What is required. Look through the entries for the string "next", and copy each line that holds it.

Supplied data.
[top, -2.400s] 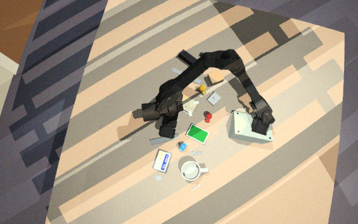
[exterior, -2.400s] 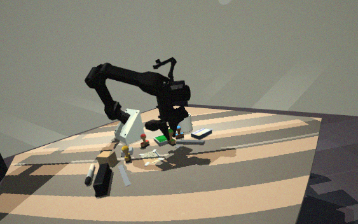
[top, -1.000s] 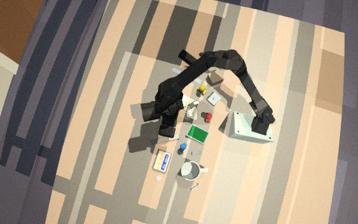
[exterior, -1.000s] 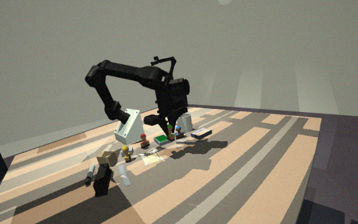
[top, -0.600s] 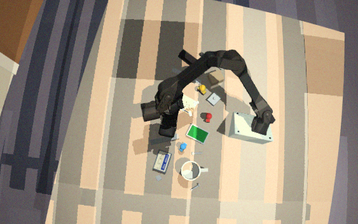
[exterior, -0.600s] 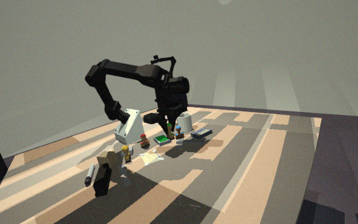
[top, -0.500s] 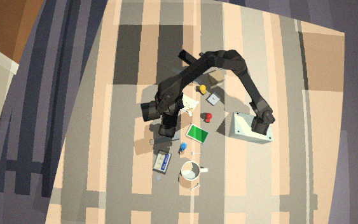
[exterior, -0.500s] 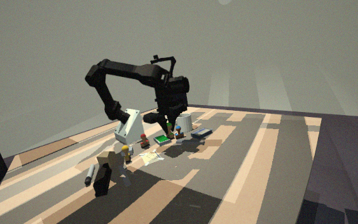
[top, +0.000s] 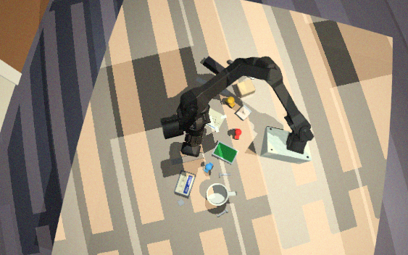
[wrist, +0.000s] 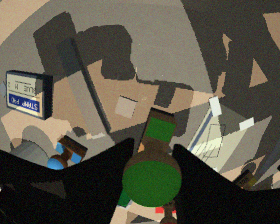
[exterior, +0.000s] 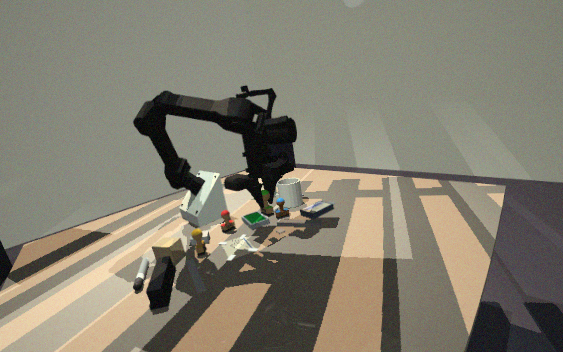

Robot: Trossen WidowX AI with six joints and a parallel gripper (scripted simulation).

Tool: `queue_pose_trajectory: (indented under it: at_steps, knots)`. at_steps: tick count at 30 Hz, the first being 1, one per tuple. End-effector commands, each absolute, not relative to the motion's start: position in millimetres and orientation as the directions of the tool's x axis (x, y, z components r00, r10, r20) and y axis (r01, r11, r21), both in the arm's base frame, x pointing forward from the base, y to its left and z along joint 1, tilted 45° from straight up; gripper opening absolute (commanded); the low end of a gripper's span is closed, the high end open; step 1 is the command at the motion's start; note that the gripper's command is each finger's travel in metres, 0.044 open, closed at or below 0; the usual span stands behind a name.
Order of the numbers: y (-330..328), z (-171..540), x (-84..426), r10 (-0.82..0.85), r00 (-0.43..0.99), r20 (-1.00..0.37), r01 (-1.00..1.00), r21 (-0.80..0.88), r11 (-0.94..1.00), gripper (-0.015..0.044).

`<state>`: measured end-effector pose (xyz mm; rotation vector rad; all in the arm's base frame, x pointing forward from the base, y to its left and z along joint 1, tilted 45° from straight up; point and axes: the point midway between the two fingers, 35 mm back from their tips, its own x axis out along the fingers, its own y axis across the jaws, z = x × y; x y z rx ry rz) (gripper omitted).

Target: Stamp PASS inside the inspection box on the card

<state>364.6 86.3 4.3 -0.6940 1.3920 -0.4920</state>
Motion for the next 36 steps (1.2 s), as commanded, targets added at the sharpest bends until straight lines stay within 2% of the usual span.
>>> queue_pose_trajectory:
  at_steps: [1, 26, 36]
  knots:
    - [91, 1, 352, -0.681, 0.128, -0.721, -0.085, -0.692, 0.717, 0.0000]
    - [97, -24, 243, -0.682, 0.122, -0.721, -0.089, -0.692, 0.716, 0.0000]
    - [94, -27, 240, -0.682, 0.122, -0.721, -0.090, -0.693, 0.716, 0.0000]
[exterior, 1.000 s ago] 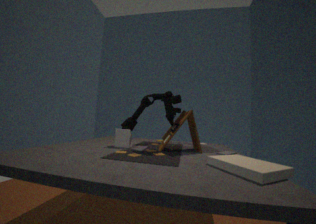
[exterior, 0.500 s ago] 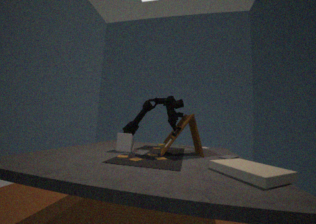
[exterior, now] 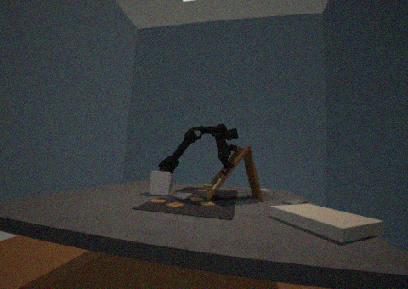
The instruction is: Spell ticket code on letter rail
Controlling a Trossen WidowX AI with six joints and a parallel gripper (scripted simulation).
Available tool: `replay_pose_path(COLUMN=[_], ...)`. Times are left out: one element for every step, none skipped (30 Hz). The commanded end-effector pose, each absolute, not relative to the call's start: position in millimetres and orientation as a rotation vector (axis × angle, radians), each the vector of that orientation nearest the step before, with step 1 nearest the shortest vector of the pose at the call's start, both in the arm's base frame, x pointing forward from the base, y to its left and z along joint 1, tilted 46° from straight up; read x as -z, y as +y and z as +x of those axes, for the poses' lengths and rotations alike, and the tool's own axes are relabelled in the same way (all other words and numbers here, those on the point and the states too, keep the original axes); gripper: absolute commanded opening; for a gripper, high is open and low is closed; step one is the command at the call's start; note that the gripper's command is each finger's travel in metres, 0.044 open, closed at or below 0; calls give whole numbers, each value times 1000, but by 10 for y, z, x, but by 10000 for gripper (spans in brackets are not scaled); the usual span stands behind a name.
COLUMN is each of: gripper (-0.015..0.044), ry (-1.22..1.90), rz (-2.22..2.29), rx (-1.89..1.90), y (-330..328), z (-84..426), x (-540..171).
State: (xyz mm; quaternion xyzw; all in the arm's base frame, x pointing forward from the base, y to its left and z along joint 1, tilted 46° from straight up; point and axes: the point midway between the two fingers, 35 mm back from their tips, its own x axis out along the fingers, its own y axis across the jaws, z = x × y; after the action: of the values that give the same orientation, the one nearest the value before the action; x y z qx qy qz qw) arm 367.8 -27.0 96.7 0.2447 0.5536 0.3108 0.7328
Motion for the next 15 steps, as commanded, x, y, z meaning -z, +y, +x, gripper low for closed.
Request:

Expected output.
Motion for the next 36 steps (1.2 s), as commanded, targets added at the sharpest bends until straight lines stay within 2% of the usual span.
Motion for the next 15 steps, as commanded, x, y, z meaning -z, +y, +x, gripper low for closed.

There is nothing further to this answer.